▶ PROBLEM DETAILS: Scan the data below for the string "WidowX". Show every line where it turns up.

Segment Start: TASK MATERIAL

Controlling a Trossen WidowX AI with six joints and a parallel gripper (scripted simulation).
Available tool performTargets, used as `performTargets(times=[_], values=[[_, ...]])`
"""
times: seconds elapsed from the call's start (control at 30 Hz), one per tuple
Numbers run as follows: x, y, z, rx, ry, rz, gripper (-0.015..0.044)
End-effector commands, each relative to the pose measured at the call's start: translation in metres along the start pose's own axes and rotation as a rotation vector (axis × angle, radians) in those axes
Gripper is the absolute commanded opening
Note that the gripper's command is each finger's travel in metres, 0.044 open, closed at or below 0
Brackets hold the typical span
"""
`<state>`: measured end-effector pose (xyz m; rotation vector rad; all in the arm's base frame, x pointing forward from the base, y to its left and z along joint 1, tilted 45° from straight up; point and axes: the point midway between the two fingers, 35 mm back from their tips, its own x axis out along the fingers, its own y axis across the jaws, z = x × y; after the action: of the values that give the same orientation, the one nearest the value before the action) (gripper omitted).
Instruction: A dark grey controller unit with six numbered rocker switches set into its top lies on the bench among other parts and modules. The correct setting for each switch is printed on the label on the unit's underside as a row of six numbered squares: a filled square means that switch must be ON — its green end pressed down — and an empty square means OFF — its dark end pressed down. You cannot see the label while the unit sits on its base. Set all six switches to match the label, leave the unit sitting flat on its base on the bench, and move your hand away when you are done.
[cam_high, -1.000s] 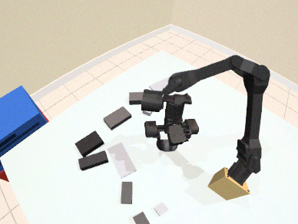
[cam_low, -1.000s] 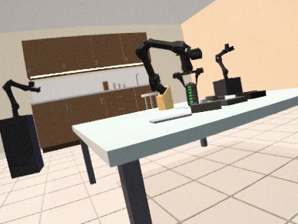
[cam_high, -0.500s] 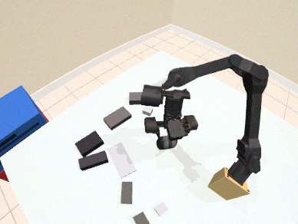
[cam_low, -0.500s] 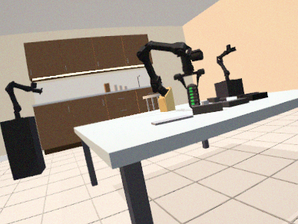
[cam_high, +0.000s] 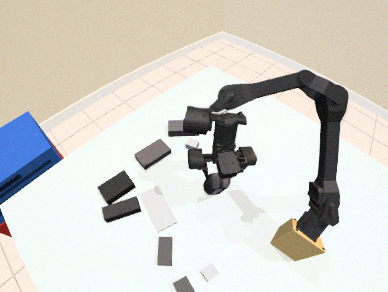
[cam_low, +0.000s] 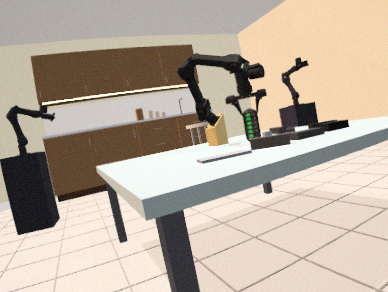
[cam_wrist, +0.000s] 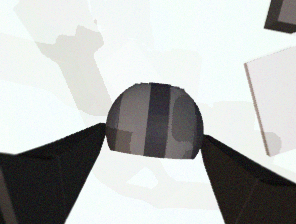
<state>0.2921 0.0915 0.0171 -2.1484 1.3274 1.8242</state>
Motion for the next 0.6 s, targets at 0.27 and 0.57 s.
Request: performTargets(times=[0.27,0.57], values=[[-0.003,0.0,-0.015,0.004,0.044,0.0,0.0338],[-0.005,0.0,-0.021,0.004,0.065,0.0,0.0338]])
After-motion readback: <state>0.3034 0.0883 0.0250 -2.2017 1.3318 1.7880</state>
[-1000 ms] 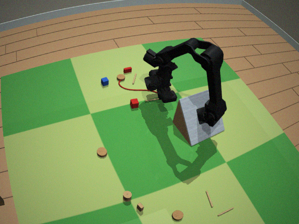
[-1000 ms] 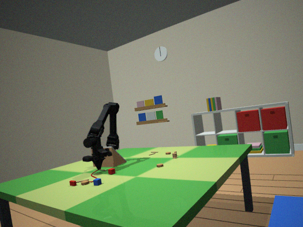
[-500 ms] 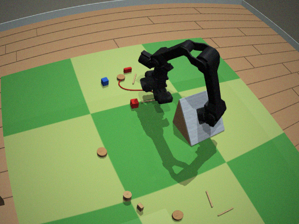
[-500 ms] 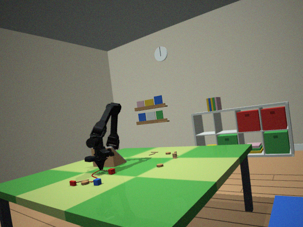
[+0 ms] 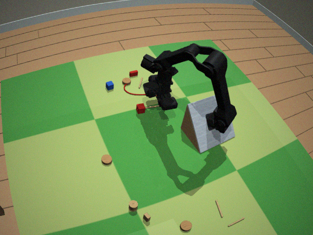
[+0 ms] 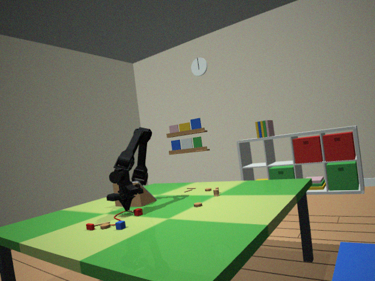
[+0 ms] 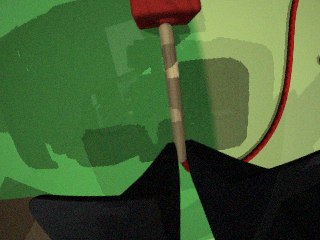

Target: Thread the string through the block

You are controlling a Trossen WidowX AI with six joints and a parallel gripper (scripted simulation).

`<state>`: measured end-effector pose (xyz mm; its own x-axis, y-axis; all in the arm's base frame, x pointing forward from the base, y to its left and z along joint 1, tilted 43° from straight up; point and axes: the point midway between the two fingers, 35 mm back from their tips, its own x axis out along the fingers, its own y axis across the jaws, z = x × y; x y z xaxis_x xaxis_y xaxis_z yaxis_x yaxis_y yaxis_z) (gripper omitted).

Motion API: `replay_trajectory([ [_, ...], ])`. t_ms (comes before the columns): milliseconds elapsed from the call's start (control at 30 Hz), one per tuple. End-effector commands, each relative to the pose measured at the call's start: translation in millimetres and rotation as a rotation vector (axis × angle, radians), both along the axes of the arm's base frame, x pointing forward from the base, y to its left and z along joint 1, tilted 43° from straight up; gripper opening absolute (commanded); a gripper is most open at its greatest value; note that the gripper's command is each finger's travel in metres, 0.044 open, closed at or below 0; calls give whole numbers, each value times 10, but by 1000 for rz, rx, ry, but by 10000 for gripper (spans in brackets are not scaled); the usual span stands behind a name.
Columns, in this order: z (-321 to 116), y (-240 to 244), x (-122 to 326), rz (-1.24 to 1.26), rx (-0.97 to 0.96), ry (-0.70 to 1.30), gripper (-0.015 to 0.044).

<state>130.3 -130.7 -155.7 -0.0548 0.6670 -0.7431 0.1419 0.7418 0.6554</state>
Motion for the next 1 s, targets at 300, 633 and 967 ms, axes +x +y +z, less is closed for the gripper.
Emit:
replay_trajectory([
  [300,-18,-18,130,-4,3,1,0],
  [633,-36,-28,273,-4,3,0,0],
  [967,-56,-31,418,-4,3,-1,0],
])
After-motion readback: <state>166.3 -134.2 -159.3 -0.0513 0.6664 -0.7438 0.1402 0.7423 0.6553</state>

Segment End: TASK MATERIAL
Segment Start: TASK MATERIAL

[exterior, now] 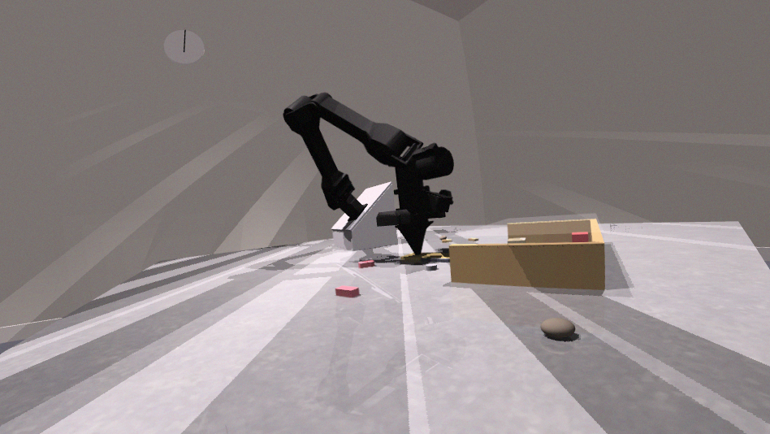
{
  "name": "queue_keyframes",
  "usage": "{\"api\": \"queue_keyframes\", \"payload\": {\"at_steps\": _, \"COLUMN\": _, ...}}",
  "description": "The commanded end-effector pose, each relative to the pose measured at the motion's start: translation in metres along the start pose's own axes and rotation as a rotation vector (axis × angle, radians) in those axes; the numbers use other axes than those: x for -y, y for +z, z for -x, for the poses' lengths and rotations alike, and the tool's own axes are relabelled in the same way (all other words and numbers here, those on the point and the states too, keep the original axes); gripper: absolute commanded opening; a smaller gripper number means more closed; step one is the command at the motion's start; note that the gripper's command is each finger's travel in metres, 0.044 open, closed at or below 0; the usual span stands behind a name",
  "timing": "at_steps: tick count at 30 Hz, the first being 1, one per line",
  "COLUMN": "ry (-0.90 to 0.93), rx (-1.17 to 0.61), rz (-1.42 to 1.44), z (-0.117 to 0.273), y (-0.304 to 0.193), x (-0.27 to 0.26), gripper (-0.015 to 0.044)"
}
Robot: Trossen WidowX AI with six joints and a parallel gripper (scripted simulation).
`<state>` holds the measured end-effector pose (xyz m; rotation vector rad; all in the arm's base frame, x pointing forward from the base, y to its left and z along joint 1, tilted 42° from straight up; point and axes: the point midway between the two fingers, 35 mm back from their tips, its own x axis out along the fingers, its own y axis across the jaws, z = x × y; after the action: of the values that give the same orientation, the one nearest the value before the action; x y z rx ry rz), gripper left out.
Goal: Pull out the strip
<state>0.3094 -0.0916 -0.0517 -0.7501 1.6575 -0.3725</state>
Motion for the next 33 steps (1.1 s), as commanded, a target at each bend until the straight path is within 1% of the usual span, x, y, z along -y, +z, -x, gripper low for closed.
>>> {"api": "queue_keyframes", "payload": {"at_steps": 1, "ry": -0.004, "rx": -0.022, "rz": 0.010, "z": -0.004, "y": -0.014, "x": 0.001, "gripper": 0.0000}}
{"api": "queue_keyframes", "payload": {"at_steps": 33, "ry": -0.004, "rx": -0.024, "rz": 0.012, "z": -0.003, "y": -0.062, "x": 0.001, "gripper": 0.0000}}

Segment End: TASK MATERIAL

▶ ANSWER SPACE:
Controlling a Trossen WidowX AI with six joints and a parallel gripper (scripted simulation).
You are controlling a Trossen WidowX AI with six joints and a parallel gripper (scripted simulation).
Robot: Trossen WidowX AI with six joints and a parallel gripper (scripted simulation).

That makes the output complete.